## Requirement
From first line to last, give the records again word for word and omit the pictures.

## Data under study
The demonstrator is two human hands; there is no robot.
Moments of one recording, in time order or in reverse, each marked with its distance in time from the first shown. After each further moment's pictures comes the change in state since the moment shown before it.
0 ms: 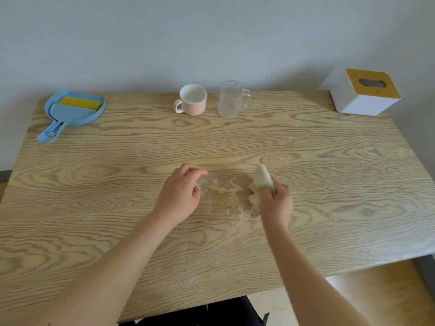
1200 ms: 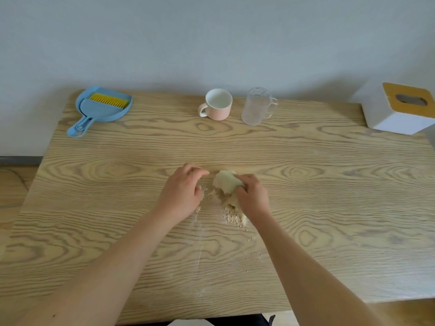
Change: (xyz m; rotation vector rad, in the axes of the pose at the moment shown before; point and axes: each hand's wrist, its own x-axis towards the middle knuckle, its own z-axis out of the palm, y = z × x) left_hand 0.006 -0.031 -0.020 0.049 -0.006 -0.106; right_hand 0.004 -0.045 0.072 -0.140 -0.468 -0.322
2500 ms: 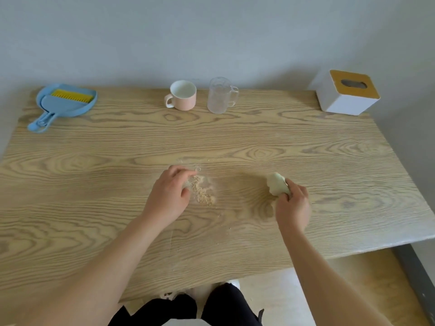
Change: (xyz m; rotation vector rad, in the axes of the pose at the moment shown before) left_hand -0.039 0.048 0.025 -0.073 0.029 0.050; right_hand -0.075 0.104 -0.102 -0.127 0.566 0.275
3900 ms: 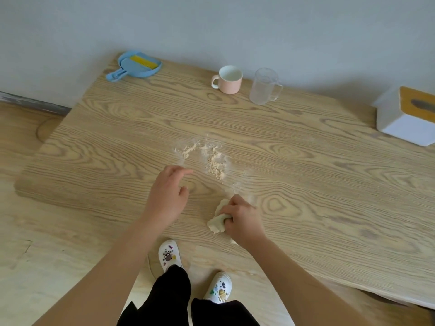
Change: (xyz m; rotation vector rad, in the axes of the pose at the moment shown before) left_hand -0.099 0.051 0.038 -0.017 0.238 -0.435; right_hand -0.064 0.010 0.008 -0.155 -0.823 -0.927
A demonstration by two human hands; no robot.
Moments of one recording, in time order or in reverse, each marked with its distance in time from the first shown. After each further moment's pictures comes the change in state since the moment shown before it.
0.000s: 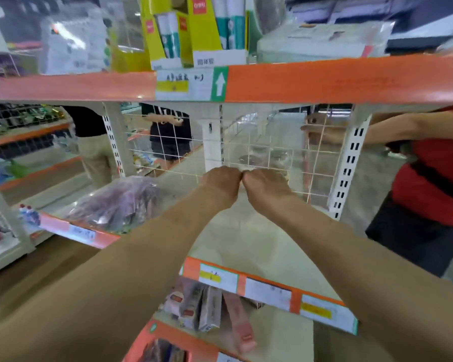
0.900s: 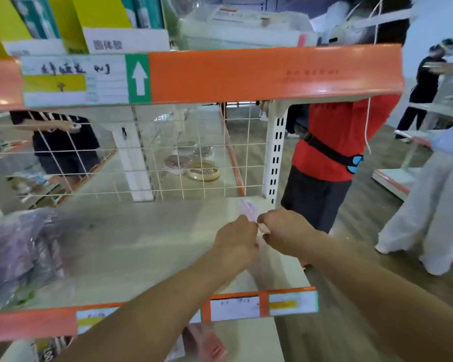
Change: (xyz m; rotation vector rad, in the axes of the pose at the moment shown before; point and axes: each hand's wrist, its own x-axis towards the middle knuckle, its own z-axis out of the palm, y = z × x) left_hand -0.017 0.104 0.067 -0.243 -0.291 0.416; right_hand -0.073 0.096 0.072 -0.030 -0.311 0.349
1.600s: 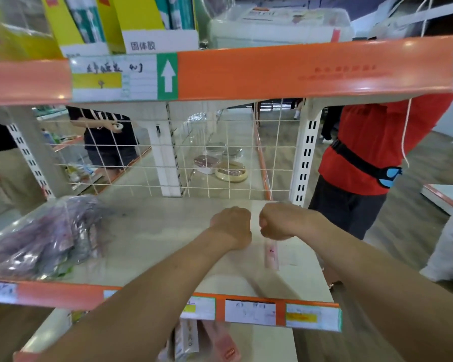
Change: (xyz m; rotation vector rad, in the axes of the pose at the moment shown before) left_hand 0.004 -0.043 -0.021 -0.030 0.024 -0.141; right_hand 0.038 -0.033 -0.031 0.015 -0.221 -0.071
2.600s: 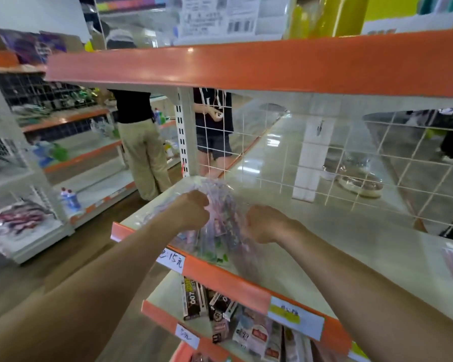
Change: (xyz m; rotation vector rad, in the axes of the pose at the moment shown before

## Output of the exercise
The demonstrator is two human hands; there is no robot.
Moments of one recording, in time order or in reverse, each marked with its distance in time from the first shown. After each further moment's pictures comes the change in state since the moment shown before it.
0 ms: 
1200 ms: 
Change: (xyz m; rotation vector rad, in the axes of the pose at the moment shown before; point and axes: each hand's wrist, its own x-axis towards the middle knuckle, its own z-axis out of the palm, y = z × x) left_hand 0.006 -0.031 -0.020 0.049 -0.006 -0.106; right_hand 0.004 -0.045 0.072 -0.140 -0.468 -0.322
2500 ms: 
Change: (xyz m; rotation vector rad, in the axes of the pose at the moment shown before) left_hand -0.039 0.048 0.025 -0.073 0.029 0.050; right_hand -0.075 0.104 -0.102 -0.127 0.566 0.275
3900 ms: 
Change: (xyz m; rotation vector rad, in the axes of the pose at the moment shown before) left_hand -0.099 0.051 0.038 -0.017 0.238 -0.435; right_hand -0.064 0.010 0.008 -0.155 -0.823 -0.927
A demonstration by two human hands; no robot.
Moments of one recording, in time order or in reverse, each marked with its distance in time from the first shown. After each further moment's pictures comes the change in state since the moment shown before it.
0.000s: 
0.900s: 
Change: (xyz m; rotation vector rad, in the axes of the pose at the moment shown before; point and axes: each hand's wrist, its own x-axis towards the middle knuckle, its own z-axis out of the palm, y = z × x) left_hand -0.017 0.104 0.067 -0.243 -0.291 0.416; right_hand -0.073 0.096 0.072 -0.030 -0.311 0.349
1.600s: 
Change: (xyz m; rotation vector rad, in the axes of the pose at the moment shown before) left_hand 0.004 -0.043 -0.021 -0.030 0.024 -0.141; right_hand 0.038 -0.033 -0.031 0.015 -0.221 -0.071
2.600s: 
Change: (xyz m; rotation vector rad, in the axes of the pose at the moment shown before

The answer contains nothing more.